Ribery interpretiert seine Rolle bei der Nationalelf sehr orthodox. Benzema zog dagegen immer wieder in die Mitte und die Art und Weise, mit der er mit Giroud kombinierte dürfte Deschamps ziemlich gefallen haben. Der Ex-Stürmer von Olympique Lyon erzielte am Ende nicht nur zwei sehenswerte Treffer, sondern er sprühte auch vor Kreativität und legte drei weitere Tore auf.

Matchwinner oder Totalausfall

Seine Kombinationsfreude ist aus französischer Sicht besonders ermutigend, weil ihm genau diese oft abging, wenn er im Sturmzentrum randurfte. Durch Benzemas neue Lust am Flügelspiel ist er nicht nur für die gegnerischen Abwehrspieler schwieriger zu bewachen, er öffnet zudem Räume für Mathieu Valbuena, Frankreichs besten Spieler 2014. Dass Olympique Marseilles Spielgestalter nun mehr Freiheiten genießt, ist ein nettes Nebenprodukt.
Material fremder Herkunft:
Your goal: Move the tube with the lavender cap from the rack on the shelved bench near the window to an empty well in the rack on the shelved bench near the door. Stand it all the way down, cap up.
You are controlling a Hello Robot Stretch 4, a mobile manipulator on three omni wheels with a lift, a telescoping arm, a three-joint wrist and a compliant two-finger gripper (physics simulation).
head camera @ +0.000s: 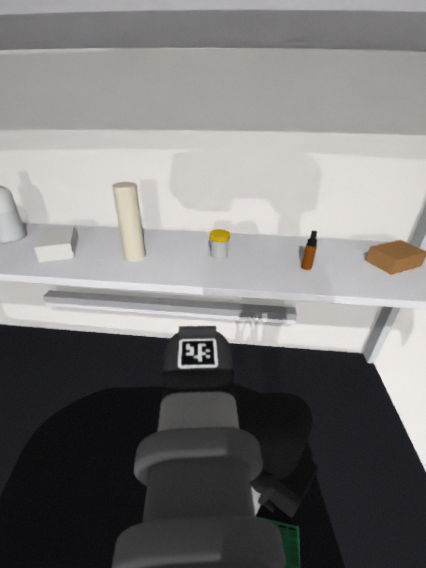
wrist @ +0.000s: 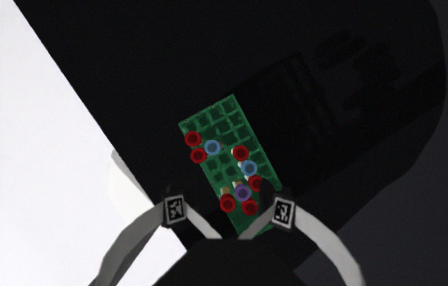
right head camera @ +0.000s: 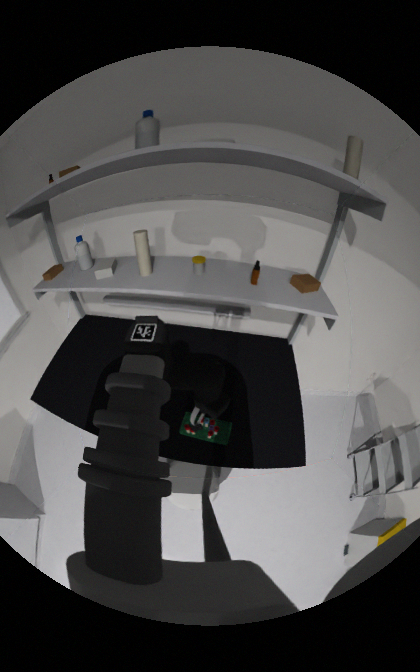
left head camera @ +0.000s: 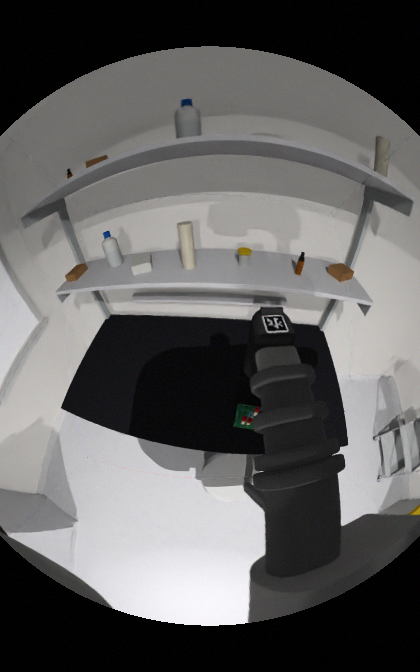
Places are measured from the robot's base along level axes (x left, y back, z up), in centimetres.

Lange Zeit war es schwierig, den richtigen Platz für Benzema in der Nationalmannschaft zu finden. Nun, unter Deschamps erlebt er seine bislang beste Phase im französischen Dress. Sechs Tore markierte er in den letzten sechs Partien. Deschamps hat nun den Luxus, trotz des Ribery-Fehlens über viele verschiedene Optionen und Waffen in der Offensive zu verfügen.

Benzema ist ein Stürmer mit zwei Gesichtern: Er kann außergewöhnliche Leistungen bringen und Spiele im Alleingang entscheiden. Ist er aber nicht gut drauf, dann wird er schnell zum Totalausfall. Letzteres war häufig der Fall, wenn er das Trikot der Equipe Tricolore übergestreift hatte. 21 Treffer in 66 Länderspielen stehen für ihn zu Buche - keine sonderlich gute Ausbeute für einen Stürmer seines Talents.

Benzema als Sinnbild für Frankreichs Nationalteam

Die Probleme des Madrilenen spiegeln auch die Schwankungen des gesamten Teams in den letzten Jahren wieder. Er debütierte als hochveranlagter Teenager im März 2007 für die A-Elf und traf auch sofort in der EM-Qualifikation gegen Österreich. Sein Potenzial wurde nie in Frage gestellt, doch selten wurde es ausgeschöpft. Genauso, wie bei der Nationalmannschaft der Grande Nation.

Für eine ganze Generation bei den Franzosen gibt es kein Zurück mehr. Benzema hat allerdings die Chance auf Wiedergutmachung. Sie mag in ungewohnter Form einer Rolle als Flügelspieler daher kommen. Aber er muss sie nutzen um in den Pantheon französischer Helden aufgenommen zu werden. Ein Ziel, dass er seit knapp einem Jahrzehnt verfolgt.